PU-H71 (Samus Therapeutics) is a novel agent that targets the epichaperome, a foundational protein complex present in cancer, neurological disorders and other diseases.
A phase 1b study is underway to assess the safety, tolerability, pharmacokinetics and preliminary efficacy of PU-H71 for patients with myelofibrosis who are taking concomitant ruxolitinib (Jakafi, Incyte).
“Targeting the epichaperome offers an exciting new avenue for treating myelofibrosis and related diseases,” Srdan Verstovsek, MD, PhD, chief of the section for myeloproliferative neoplasms in the leukemia department at The University of Texas MD Anderson Cancer Center, lead clinical research adviser for the phase 1b myelofibrosis study and a HemOnc Today Editorial Board Member, said in a Samus Therapeutics-issued press release. “In myelofibrosis, the epichaperome plays a central role in optimizing the JAK-STAT pathway, allowing JAK2 to form dimers that evade inhibition with a JAK2 inhibitor such as ruxolitinib.
“By inhibiting epichaperome function and breaking this mechanism, we believe PU-H71 can increase anticancer activity of JAK2 inhibitors,” Verstovsek added. “I look forward to seeing how the combination of these therapies can affect outcomes in patients for whom this resistance is associated with poor prognoses.”

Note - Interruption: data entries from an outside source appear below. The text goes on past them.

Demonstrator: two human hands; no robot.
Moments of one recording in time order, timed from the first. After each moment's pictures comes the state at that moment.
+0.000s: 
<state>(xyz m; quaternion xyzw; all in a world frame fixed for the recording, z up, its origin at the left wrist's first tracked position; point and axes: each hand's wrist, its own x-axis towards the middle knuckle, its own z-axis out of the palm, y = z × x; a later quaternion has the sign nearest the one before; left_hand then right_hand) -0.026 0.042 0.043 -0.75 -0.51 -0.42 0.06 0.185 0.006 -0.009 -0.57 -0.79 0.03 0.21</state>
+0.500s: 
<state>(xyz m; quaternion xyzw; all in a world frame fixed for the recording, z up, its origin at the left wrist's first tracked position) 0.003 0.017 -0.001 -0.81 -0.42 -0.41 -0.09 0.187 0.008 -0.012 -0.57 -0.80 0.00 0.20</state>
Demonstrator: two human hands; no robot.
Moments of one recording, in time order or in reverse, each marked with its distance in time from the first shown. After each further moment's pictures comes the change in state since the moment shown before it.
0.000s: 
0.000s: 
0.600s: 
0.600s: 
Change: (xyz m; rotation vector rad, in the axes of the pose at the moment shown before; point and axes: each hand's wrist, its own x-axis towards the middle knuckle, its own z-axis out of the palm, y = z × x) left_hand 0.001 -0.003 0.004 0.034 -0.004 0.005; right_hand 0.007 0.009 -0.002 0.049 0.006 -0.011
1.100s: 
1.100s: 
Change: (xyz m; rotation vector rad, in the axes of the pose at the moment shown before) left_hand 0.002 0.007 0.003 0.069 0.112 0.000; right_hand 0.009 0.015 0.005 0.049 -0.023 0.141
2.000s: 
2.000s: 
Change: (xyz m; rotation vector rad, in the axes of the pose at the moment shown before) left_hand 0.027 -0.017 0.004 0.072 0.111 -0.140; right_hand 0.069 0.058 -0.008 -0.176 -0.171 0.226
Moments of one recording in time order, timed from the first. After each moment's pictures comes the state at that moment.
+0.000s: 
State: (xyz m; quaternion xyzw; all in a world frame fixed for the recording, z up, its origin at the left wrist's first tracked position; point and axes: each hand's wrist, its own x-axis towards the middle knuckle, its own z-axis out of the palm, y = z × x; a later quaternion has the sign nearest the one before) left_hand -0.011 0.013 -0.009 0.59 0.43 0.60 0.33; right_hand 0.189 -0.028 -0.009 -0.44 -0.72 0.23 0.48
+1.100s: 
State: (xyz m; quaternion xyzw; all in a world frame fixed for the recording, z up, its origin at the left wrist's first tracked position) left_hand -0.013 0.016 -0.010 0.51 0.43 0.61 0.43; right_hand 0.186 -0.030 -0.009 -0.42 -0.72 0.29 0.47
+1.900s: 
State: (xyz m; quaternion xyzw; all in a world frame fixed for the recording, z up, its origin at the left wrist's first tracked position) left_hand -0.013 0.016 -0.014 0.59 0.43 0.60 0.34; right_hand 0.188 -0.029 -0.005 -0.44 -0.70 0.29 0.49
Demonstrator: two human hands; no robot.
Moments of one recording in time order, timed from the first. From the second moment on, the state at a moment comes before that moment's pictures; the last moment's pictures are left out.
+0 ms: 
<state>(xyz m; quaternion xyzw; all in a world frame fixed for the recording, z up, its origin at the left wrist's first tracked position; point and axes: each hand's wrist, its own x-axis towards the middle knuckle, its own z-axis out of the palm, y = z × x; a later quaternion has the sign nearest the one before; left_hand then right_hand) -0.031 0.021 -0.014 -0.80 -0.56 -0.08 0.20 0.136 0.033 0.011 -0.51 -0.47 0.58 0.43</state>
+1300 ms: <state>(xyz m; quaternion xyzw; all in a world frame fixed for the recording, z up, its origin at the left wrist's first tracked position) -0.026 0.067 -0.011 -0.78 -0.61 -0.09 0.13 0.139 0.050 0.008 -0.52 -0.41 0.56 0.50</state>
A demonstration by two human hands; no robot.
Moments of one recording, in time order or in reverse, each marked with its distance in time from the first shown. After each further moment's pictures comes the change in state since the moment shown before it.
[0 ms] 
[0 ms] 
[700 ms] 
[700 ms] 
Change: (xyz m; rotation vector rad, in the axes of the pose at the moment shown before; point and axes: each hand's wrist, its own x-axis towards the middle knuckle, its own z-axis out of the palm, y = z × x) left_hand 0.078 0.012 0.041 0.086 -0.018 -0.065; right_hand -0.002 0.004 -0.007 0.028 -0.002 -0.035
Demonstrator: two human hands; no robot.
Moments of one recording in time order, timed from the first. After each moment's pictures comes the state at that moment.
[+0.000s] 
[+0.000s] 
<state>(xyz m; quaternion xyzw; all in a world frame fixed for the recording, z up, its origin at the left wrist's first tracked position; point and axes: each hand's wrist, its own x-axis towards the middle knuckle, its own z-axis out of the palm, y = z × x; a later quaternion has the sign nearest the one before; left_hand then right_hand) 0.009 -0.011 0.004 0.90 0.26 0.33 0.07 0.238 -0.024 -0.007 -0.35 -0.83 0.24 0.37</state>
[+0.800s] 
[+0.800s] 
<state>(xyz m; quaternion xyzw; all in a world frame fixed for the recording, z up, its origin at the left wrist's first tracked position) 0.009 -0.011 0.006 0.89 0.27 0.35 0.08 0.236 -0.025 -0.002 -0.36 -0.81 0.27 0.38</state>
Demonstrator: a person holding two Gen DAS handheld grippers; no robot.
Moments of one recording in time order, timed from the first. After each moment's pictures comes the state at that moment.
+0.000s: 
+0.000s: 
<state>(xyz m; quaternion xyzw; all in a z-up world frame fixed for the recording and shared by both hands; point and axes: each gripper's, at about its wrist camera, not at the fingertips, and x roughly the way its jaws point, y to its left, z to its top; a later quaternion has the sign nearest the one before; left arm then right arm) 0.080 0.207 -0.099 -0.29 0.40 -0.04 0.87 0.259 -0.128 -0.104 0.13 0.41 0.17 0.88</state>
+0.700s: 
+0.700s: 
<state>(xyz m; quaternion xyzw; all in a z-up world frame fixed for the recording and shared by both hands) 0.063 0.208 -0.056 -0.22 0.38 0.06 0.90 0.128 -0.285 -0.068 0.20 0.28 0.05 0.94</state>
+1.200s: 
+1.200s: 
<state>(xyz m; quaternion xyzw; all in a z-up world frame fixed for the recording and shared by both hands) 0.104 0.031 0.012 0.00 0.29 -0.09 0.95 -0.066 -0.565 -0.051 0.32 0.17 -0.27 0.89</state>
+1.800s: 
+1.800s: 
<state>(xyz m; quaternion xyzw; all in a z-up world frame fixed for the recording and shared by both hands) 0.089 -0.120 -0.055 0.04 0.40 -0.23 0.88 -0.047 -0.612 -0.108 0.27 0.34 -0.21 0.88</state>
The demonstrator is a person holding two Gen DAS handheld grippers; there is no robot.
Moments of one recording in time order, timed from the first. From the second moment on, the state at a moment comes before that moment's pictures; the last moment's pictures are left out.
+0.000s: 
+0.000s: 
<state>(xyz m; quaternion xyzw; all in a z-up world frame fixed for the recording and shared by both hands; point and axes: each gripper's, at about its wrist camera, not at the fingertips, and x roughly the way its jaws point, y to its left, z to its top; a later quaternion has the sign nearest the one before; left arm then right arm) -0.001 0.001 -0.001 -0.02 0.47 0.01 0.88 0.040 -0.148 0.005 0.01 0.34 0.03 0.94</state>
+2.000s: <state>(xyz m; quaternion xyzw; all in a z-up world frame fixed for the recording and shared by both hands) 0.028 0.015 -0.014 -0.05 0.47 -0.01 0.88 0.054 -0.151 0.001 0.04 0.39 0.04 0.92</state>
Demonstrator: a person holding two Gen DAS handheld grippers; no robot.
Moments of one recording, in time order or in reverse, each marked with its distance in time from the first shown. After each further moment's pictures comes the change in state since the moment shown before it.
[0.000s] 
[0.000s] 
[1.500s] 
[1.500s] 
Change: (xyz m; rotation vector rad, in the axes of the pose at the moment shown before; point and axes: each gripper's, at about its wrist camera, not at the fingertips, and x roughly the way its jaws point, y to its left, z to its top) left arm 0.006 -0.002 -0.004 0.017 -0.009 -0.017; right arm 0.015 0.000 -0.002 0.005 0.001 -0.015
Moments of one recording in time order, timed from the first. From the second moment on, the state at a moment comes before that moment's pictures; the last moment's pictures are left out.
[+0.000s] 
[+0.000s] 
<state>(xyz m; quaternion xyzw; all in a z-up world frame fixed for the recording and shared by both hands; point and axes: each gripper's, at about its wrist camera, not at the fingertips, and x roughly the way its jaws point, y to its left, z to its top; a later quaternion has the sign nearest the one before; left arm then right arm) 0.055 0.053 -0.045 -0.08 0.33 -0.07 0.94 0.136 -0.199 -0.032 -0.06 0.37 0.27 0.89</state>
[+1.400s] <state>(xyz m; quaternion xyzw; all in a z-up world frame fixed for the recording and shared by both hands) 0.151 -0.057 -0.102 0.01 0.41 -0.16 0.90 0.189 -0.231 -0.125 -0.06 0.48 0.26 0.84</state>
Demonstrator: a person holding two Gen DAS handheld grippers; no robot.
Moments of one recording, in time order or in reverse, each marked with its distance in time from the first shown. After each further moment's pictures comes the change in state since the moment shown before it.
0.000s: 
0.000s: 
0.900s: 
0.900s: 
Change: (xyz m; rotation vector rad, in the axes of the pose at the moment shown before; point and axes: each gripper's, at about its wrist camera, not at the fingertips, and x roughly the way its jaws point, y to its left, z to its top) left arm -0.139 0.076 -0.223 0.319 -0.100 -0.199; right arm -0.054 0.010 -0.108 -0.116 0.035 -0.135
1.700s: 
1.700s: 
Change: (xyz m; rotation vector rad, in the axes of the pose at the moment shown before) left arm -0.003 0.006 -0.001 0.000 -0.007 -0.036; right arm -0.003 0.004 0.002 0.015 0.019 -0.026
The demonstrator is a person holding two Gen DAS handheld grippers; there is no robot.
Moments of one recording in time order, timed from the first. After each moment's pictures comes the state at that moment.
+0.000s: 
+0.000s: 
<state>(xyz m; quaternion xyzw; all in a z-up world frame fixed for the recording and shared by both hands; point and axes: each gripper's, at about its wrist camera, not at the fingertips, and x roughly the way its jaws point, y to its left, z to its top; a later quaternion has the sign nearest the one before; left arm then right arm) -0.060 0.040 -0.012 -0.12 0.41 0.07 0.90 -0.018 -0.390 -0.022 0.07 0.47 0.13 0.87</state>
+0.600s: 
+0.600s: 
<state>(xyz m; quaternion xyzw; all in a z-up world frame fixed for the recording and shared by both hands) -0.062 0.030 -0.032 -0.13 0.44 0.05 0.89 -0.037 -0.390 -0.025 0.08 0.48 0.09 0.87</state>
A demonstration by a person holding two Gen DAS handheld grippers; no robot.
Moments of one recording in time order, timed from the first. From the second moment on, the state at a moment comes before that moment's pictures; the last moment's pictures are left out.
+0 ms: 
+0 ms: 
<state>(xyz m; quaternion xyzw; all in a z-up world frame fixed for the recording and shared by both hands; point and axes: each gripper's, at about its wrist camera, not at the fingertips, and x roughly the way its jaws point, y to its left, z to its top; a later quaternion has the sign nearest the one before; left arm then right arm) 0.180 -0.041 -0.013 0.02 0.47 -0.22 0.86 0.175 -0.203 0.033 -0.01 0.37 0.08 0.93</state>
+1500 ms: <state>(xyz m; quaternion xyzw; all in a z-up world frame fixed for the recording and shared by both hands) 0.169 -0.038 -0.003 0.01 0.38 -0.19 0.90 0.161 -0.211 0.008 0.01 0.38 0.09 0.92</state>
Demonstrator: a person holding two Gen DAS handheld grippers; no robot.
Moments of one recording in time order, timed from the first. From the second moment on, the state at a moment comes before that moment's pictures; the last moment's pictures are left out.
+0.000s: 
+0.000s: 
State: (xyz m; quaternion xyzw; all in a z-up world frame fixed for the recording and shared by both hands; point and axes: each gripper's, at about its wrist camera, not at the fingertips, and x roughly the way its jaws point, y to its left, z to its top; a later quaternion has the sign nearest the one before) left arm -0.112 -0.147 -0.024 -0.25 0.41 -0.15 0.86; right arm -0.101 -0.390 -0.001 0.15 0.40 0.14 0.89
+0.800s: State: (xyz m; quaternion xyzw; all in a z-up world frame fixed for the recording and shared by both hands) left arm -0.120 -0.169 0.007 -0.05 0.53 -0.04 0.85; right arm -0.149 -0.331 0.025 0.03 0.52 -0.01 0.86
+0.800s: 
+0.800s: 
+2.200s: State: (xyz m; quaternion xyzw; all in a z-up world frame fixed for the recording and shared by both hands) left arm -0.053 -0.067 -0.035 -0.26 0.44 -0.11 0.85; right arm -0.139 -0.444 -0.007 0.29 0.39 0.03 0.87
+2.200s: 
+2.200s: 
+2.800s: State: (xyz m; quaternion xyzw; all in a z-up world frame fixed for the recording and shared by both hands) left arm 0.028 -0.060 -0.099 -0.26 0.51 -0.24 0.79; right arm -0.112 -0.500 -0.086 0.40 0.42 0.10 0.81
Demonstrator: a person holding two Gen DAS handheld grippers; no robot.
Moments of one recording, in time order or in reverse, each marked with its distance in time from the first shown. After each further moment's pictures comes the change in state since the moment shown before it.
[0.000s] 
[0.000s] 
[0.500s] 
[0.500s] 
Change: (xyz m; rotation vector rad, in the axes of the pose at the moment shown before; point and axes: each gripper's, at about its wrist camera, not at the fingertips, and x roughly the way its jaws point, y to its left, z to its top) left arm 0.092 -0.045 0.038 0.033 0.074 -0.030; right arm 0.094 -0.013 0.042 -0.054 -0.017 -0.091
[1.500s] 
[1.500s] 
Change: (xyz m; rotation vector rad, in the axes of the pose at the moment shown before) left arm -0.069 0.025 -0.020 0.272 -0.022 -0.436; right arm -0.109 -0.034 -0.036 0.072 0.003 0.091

The FDA Office of Orphan Products Development grants orphan drug designation to novel drugs and biologics that are intended for the safe and effective treatment, diagnosis or prevention of rare diseases or disorders that affect fewer than 200,000 people in the United States. The designation allows manufacturers to qualify for various incentives, including tax credits for qualified clinical trials and — upon regulatory approval — 7 years of market exclusivity.